A few states have had success with this approach. Illinois has used targeted removals to supplement deer hunting and maintain deer densities and low prevalence. Unfortunately, because their landscape has so little forest their male deer disperse, on average, 14 miles. This makes it difficult to contain the disease, but they appear to have had some success. Colorado has demonstrated success in reducing CWD prevalence by reducing deer density using hunting and targeted removals.
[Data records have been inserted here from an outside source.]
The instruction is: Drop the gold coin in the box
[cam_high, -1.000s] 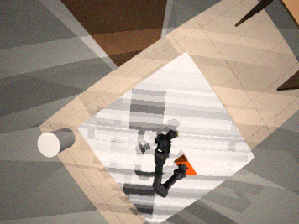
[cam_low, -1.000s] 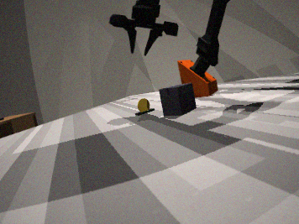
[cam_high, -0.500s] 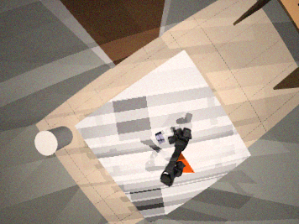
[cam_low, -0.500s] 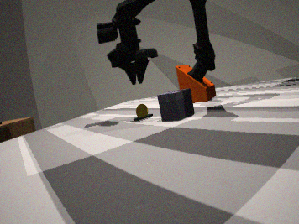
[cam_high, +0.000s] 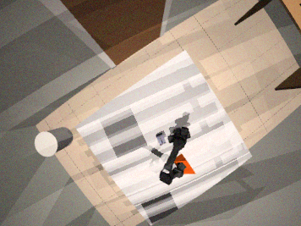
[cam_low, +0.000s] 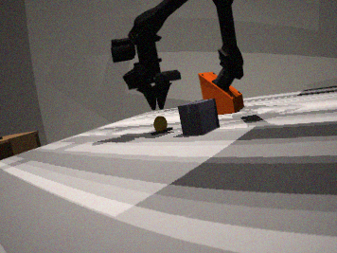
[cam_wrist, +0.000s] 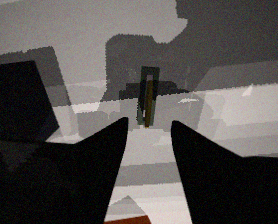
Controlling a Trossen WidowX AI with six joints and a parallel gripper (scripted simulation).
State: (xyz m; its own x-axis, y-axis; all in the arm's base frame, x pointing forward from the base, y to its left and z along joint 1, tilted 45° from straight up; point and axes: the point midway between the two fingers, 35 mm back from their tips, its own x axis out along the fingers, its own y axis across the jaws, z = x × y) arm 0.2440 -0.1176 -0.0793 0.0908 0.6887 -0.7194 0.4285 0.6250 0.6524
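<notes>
Right now my gripper tip is 4 cm above the gold coin.
</notes>
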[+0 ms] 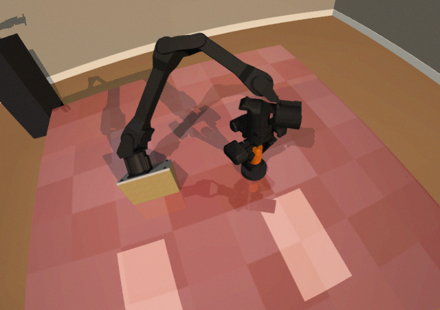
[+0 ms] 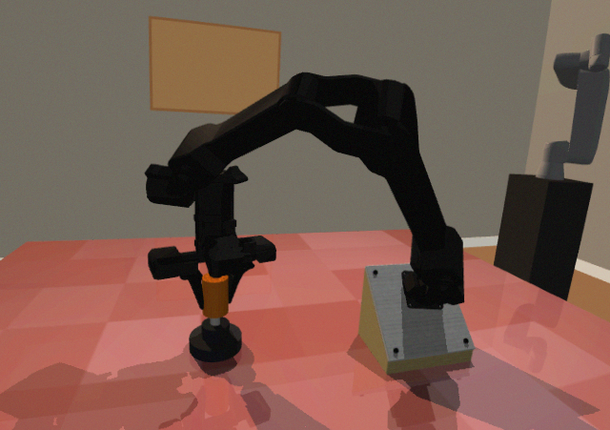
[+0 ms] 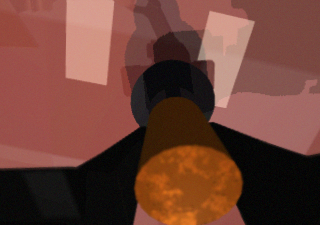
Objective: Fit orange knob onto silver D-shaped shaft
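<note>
Right now my gripper tip is 40 mm above the pedestal. From my gripper tip the other things lie so: orange knob: 30 mm above.
</note>
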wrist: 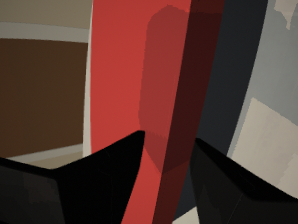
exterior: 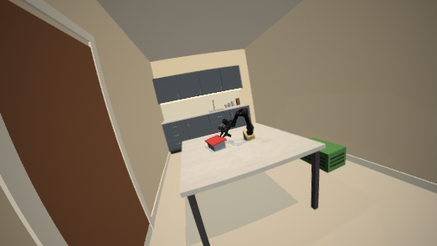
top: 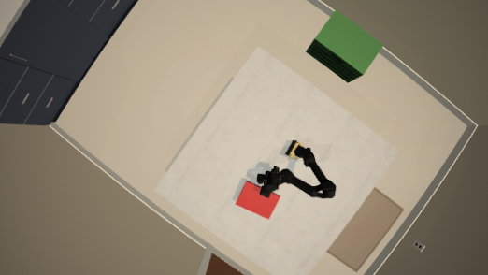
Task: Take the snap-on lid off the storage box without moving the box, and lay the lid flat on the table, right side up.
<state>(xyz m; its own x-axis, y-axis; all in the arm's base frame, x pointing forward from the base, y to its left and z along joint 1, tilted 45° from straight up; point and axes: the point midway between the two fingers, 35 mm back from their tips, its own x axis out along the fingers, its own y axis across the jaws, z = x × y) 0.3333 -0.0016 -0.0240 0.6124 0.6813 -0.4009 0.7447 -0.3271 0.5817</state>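
Right now the red lid is 7 cm ahead of my gripper tip and 2 cm to the left of it. The rest, counted from my gripper tip: storage box (7 cm ahead, 5 cm below, 2 cm to the left).
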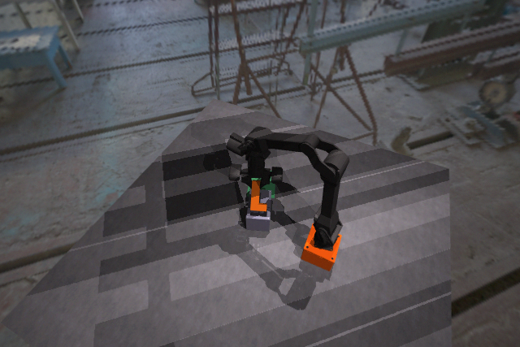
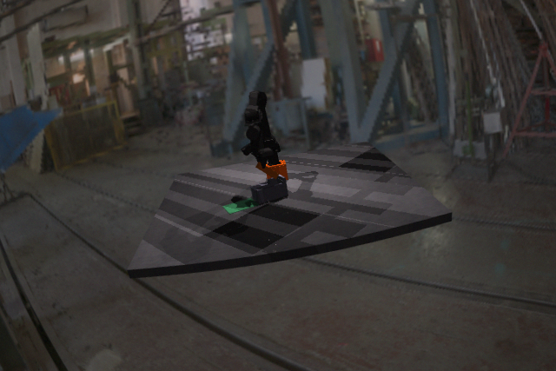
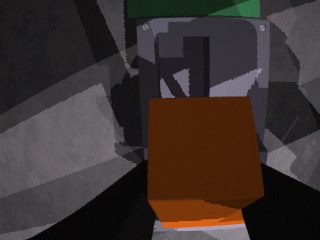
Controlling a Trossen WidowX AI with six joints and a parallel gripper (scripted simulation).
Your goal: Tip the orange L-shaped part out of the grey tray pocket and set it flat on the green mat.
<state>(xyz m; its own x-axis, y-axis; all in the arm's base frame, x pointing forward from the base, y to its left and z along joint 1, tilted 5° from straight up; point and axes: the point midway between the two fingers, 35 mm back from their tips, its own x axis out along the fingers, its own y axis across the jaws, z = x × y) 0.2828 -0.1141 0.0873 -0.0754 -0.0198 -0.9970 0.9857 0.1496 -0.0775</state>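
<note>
Now: the green mat 17 cm below my gripper tip, 14 cm to the right of it and 1 cm ahead of it. The rest, counted from my gripper tip: orange L-shaped part (3 cm to the left, 3 cm below, 2 cm behind).
</note>
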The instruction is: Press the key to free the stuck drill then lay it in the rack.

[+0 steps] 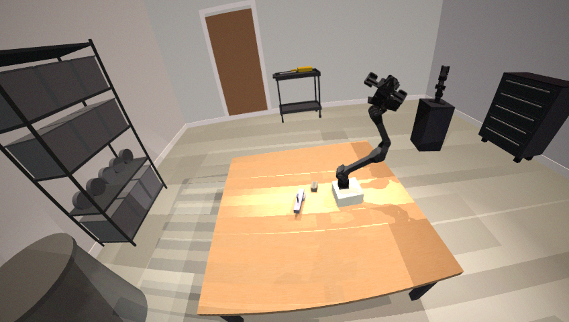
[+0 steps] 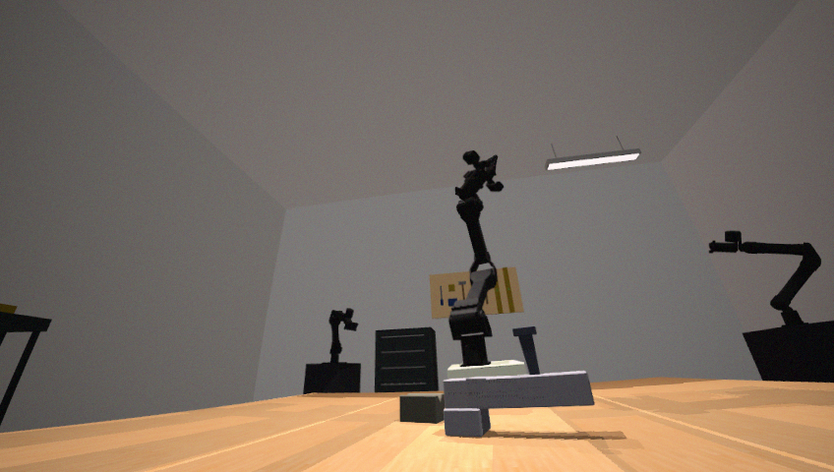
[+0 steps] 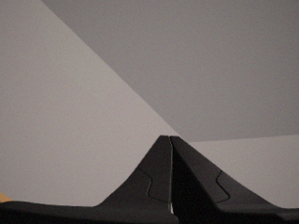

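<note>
The dark t-shaped post is 69 cm below my gripper tip, 43 cm ahead of it and 2 cm to the right of it. The rest, counted from my gripper tip: drill 74 cm below, 43 cm ahead, 7 cm to the right; then rack 77 cm below, 34 cm ahead, 21 cm to the right; then long grey body 75 cm below, 43 cm ahead, 5 cm to the right.
</note>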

In the area where this was tested, CWD prevalence declined. In surrounding areas, where deer density was not reduced, CWD continued to increase. 

What’s the alternative?

Don’t like the idea of reducing deer densities?  Think there will be a cure for CWD in the near future? Ok, but the stakes are high if you’re wrong.  Here’s what happens – CWD spreads faster across the landscape, more deer in more places are infected, and the potential to cause a decline in deer populations is a reality instead of a hypothetical.

If I’m wrong and a cure is found after deer densities have been reduced, deer populations can be allowed to rebound in just a few years by reducing harvest rates on antlerless deer. Species like the white-tailed deer have tremendous reproductive potential.  A downward trend is temporary. But CWD is forever.

Given what I know, I’d say we aren’t slowing the spread of CWD across Pennsylvania. So guess who’s winning the battle to decide how to manage CWD?